Wir hatten diese Woche Besuch von einer lebenslangen Freundin. Für beide Damen die ideale Gelegenheit, auf dem Markt die Stände mit den Anziehsachen zu durchforsten. Eine Beschäftigung, die mich bei der dort herrschenden Enge und Fülle nach zwei Minuten in den Wahnsinn treibt. 

Also floh ich und setzte mich in das Cafe in der Ecke vor dem Dom zum Leute-Gucken. Auf der Treppe vor dem Dom saß ein ganz in Schwarz gehüllter Mann mit hängendem Kopf, dem offenbar die Beine fehlten. Jeder Zweite, der die erhabene Kirche betrat, warf etwas in seinen Pappbecher, weil er stumm ein Schild mit besagter Aufschrift dort angelehnt hatte, wo eigentlich Beine sein sollten.
Dann läutete es zwölf, und die Fußgänger-Zone starb schlagartig aus, weil alles dem mangiare pranzo a mamma zustrebte. Kaum waren die meisten Leute verschwunden, kam Leben in den armen Mann. Er stand geschmeidig auf und der schwarze Umhang - ein gar nicht mal billiger Australian Duster - wurde in eine Umhängetasche verstaut, die unter einer der Steinbänke versteckt war. Der Mann war jung und sportlich, hatte gerade, schlanke Beine, die in sehr guten Jeans steckten und an den Füßen trug er saubere Sneaker, die nur wenige Kilometer auf ihren Sohlen hatten...

Ich dachte, er schaute in meine Richtung, weil er sich  ertappt fühlte. Aber er grinste an mir vorbei, weil aus der Seitengasse hinter mit das Gespenst mit noch einem Charakter aus der "dritten Welle" erschien. Sie klopften sich gegenseitig freundschaftlich auf die Schultern und marschierten munter plaudernd und gar nicht hinfällig zum Hafen hinunter. Jetzt begann ja ihre Mittagsschicht in der zona di divertimento...

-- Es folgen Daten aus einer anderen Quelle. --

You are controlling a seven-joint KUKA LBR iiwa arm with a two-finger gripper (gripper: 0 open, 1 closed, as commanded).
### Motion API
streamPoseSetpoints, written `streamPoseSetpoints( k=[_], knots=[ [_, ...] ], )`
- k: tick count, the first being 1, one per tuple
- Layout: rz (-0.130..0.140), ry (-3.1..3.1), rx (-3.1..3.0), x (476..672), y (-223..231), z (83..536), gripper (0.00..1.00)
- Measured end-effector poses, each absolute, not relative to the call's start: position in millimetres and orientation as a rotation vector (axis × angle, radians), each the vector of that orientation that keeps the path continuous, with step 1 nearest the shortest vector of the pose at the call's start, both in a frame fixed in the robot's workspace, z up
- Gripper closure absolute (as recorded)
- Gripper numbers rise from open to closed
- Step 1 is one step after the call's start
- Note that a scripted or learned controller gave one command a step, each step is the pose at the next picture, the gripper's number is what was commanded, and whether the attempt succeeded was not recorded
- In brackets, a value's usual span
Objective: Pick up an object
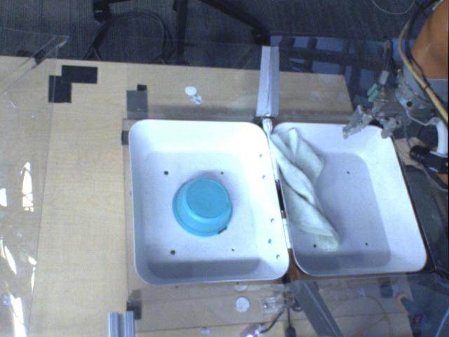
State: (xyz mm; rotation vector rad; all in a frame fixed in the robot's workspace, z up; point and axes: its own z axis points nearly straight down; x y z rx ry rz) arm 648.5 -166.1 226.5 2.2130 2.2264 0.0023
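Observation:
A round blue bowl (203, 206) lies mouth down in the middle of the left bin (151, 258). A crumpled white cloth (302, 188) runs along the left side of the right bin (393, 251), from its back corner toward the front. My gripper (370, 127) hangs over the back edge of the right bin, at the far right. It is open, its two fingertips (353, 126) spread wide with nothing between them. It is well to the right of the cloth and apart from it.
A metal bar (268, 83) stands upright behind the seam between the bins. Cables and the arm's orange band (429, 44) crowd the upper right. Black tape marks (70, 79) sit on the wooden bench at the left.

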Motion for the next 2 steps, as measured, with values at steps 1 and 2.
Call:
streamPoseSetpoints(
  k=[1, 2],
  knots=[
    [0.005, 2.231, 2.202, 650.1, -165, 238, 1.0],
    [0.004, 1.947, 2.46, 669.6, -120, 355, 1.0]
  ],
)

Natürlich kamen sie auch wieder zu uns, als ich die  Damen im Restaurant auf dem Kai wieder traf. Die beiden hatten jede Menge Münzen von ihren Beutezügen auf Schals und Blusen übrig, aber sie verteilten sie diesmal großzügig  nur an die Musiker. Bis ganz zum Schluss einer der älteren Bettler kam. Da waren nur noch fünfzig Cent in kleiner Stückelung übrig. Der Bettler rümpfte die Nase und hielt seine Mütze noch einmal hin.
"Basta", sagte die "Zweitbeste" zu ihm und zu uns: "Dem gebe ich das nächste Mal nichts mehr!"

Wie war das doch gleich mit den Erwartungen beim Geben?